Within the entries below, the lines from the one with "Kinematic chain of" through the one with "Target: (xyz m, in" are to be set down exactly, both ends kept.

Provided entries:
= = = =

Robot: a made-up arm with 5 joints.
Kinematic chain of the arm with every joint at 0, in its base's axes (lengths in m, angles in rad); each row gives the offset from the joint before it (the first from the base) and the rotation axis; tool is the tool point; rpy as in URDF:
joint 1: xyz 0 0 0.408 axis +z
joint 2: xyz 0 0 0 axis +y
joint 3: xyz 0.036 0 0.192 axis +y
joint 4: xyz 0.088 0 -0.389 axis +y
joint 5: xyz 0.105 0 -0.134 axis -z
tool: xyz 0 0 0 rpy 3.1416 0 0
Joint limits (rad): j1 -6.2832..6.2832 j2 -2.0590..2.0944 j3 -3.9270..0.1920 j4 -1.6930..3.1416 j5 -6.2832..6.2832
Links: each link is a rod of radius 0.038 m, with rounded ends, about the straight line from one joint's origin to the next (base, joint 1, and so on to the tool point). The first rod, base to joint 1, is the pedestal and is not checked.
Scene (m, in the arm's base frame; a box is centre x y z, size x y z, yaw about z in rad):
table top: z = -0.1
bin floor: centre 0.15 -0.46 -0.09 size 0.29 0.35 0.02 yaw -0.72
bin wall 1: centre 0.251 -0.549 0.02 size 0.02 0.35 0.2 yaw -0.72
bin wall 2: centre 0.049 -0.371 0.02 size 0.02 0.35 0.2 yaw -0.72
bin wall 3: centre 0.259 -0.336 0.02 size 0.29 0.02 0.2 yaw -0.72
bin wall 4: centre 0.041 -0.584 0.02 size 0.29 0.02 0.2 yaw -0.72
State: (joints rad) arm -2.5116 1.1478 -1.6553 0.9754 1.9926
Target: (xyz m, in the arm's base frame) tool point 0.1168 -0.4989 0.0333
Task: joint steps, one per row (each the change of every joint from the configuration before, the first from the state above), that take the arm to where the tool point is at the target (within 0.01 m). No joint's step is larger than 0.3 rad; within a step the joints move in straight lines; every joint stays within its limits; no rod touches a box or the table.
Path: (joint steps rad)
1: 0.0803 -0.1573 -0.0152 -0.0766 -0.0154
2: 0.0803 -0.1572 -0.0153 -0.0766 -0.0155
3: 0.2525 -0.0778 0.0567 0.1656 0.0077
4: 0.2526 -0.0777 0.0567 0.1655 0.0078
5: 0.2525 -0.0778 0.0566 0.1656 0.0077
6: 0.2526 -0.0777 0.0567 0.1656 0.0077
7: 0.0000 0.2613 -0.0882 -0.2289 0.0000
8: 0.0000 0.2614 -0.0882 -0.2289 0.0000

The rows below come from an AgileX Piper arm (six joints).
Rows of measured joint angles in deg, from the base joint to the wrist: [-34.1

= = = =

Task output:
Kinematic chain of the arm with every joint at 0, in its base's axes (lengths in m, angles in rad); each row gives the offset from the joint before it (the first from the base) and the rotation axis; tool is the tool point; rpy as in URDF:
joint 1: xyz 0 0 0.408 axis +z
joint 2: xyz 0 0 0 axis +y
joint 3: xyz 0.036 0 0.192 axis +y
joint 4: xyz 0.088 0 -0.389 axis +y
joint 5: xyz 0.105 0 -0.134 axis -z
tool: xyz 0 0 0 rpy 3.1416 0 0
Joint limits (rad): j1 -6.2832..6.2832 j2 -2.0590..2.0944 j3 -3.9270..0.1920 j4 -1.6930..3.1416 j5 -6.2832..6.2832
Links: each link is a rod of radius 0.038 m, with rounded ends, about the straight line from one joint's origin to the next (base, joint 1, and so on to the tool point). The first rod, base to joint 1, is the pedestal and is not checked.
Scene (m, in the arm's base frame; a box is centre x y z, size x y z, yaw about z in rad):
table top: z = -0.1
bin floor: centre 0.15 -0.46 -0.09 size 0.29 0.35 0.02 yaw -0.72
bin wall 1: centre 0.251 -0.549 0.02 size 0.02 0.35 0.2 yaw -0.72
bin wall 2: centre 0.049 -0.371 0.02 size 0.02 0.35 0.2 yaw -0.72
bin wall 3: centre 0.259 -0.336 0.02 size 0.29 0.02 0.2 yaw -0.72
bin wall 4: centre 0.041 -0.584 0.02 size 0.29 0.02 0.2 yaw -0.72
State: (joints rad) arm -2.5116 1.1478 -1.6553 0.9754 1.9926
Target: (xyz m, in the arm's base frame) tool point 0.1168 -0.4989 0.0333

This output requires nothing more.